WHAT IS EXPECTED =
Every line with "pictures" in it should be copied from the data.

RECORDS FOR PROCESSING =
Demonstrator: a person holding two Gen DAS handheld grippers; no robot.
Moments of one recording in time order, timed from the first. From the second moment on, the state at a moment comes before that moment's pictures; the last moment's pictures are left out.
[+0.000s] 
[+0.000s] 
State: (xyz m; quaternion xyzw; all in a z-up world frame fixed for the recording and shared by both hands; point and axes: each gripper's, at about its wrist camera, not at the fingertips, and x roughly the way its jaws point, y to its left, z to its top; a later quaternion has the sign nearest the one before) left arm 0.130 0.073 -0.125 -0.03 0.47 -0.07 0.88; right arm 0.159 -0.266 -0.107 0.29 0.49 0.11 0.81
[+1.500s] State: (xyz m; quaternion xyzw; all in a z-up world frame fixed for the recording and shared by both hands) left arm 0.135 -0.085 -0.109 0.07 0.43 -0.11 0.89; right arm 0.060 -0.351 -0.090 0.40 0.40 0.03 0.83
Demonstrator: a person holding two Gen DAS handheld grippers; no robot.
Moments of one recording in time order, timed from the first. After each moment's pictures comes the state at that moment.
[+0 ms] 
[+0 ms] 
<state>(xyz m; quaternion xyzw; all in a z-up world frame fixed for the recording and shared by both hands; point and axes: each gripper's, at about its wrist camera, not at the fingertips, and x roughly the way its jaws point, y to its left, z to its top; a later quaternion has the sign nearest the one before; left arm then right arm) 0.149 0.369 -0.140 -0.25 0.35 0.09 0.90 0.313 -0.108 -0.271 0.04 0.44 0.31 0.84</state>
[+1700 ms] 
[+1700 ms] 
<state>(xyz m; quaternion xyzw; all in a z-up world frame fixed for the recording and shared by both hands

SOLUTION TO THIS TASK =
Moments of one recording in time order, timed from the first. From the second moment on, the state at a moment comes before that moment's pictures; the last moment's pictures are left out.
Moments of one recording in time order, timed from the first. After each moment's pictures comes the state at that moment.

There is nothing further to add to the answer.